ASSIGNMENT: All that should be output is the block of lines below from the line with "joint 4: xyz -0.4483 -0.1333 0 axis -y" to the line with "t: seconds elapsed", both included, exactly as written.

· · · ·

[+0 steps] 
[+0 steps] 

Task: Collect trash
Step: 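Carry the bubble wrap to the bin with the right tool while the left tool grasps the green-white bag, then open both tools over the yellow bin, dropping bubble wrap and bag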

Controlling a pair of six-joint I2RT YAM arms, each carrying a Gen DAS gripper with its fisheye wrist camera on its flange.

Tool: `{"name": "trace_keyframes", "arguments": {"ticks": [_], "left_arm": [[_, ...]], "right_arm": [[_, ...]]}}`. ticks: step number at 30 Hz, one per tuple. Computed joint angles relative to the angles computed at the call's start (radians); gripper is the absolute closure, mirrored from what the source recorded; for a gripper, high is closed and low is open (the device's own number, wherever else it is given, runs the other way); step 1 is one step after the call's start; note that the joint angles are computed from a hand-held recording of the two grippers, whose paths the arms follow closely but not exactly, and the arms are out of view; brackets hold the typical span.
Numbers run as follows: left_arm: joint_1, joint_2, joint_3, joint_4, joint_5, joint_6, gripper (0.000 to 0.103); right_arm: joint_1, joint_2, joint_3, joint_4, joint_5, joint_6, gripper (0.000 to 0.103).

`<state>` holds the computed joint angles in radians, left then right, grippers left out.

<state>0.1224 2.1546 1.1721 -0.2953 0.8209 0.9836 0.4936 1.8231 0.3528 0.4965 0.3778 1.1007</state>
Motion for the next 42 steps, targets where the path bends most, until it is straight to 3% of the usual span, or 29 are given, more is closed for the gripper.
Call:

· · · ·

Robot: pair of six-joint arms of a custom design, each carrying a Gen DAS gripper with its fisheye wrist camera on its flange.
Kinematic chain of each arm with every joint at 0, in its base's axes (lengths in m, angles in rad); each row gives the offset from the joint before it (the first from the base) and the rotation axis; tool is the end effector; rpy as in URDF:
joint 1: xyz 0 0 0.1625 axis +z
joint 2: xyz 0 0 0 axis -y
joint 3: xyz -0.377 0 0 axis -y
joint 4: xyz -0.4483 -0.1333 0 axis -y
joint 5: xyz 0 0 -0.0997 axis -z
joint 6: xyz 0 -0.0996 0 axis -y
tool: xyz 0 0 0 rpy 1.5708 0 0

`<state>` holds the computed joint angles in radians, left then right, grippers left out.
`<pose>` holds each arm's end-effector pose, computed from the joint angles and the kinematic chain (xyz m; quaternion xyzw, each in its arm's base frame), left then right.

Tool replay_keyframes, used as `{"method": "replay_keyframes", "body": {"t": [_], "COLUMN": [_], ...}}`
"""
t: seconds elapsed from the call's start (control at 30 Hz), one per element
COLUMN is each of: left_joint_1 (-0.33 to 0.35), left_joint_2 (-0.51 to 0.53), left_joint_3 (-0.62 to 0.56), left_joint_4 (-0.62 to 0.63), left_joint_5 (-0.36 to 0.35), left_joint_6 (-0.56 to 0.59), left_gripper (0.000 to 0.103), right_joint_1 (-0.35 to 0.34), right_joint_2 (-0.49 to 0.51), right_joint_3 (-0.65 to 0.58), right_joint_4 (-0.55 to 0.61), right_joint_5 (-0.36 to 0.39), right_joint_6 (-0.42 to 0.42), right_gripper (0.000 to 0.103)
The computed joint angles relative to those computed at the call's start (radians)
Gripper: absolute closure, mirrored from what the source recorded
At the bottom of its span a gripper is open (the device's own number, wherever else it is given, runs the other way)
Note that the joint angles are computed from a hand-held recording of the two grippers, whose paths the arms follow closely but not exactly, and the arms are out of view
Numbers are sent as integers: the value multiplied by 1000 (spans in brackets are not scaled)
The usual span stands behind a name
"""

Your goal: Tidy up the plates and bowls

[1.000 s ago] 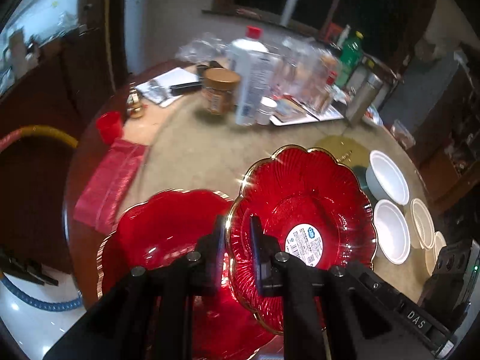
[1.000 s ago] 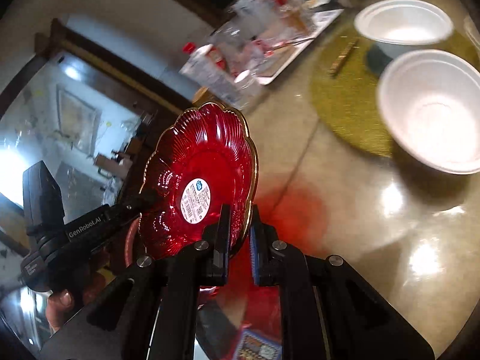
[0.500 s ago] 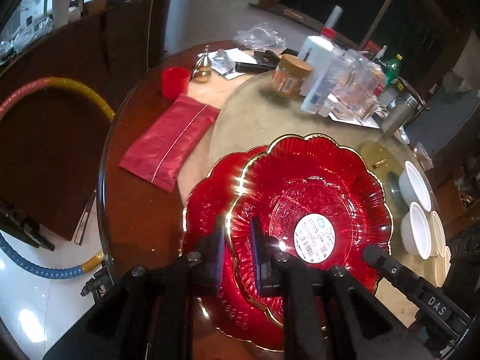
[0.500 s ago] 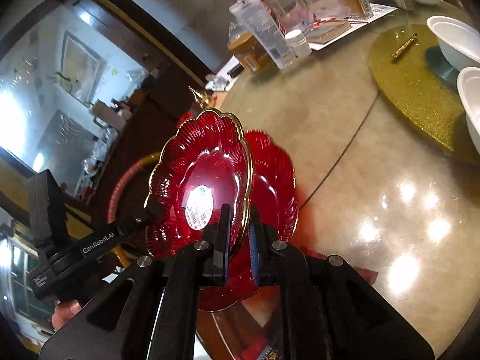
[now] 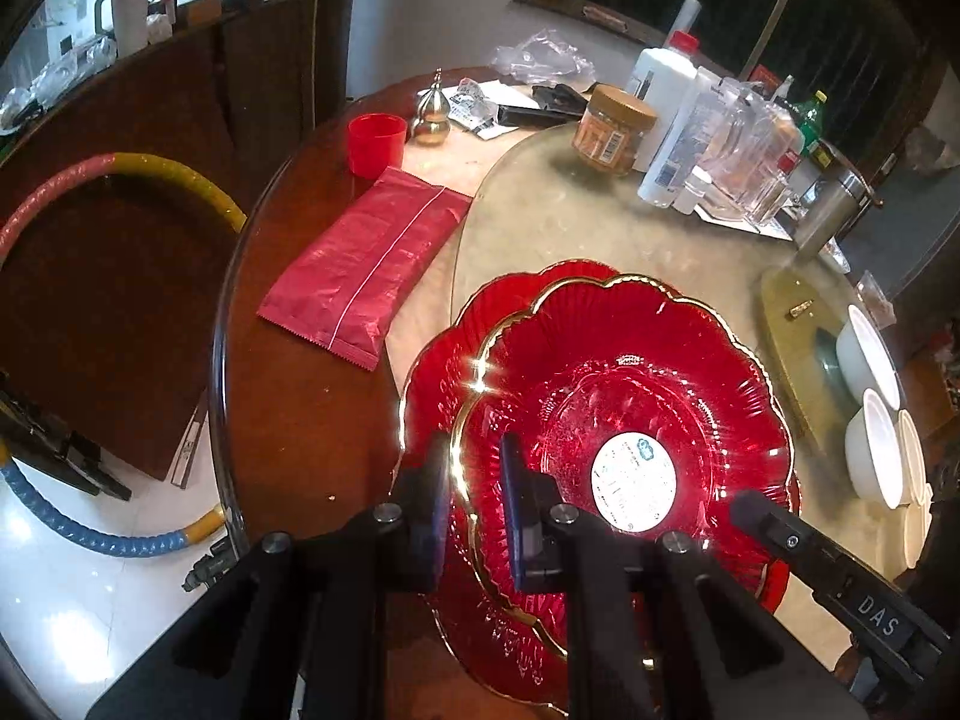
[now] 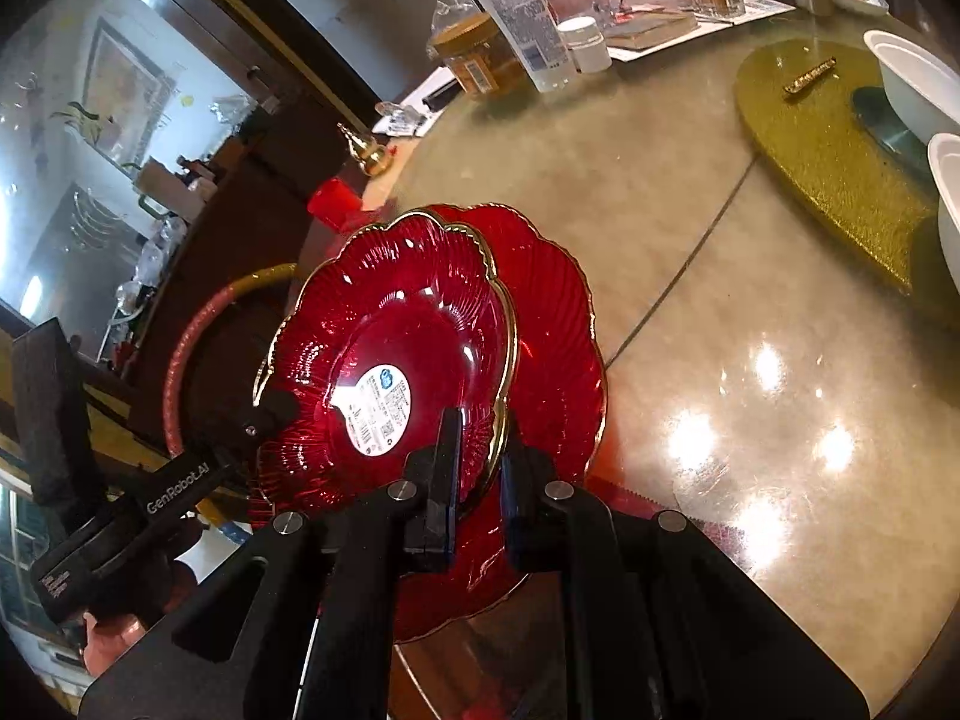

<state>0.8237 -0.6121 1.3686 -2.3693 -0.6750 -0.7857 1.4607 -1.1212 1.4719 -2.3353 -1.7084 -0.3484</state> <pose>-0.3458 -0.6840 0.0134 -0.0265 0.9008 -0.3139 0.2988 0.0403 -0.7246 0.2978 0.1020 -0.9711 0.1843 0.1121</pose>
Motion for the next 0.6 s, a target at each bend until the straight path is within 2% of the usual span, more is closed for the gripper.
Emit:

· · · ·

EXPECTED ANSWER:
joint 4: xyz -0.4483 -0.1333 0 axis -y
joint 5: xyz 0 0 -0.0997 axis -z
joint 6: xyz 0 -0.0996 0 axis -y
tool: xyz 0 0 0 rpy 1.5708 0 0

`<state>` holds the computed joint angles in radians, left then right, grippers left out.
`<pose>` holds each arm's end-effector pose, computed from the joint angles and the kinematic chain (xyz m; quaternion xyzw, each in its arm's base frame), left then right.

Tool replay_keyframes, used as `{"method": "replay_keyframes", "body": {"t": [_], "COLUMN": [_], ...}}`
"""
t: seconds elapsed from the call's start (control at 30 Hz), one per element

Work on this exercise is now finished.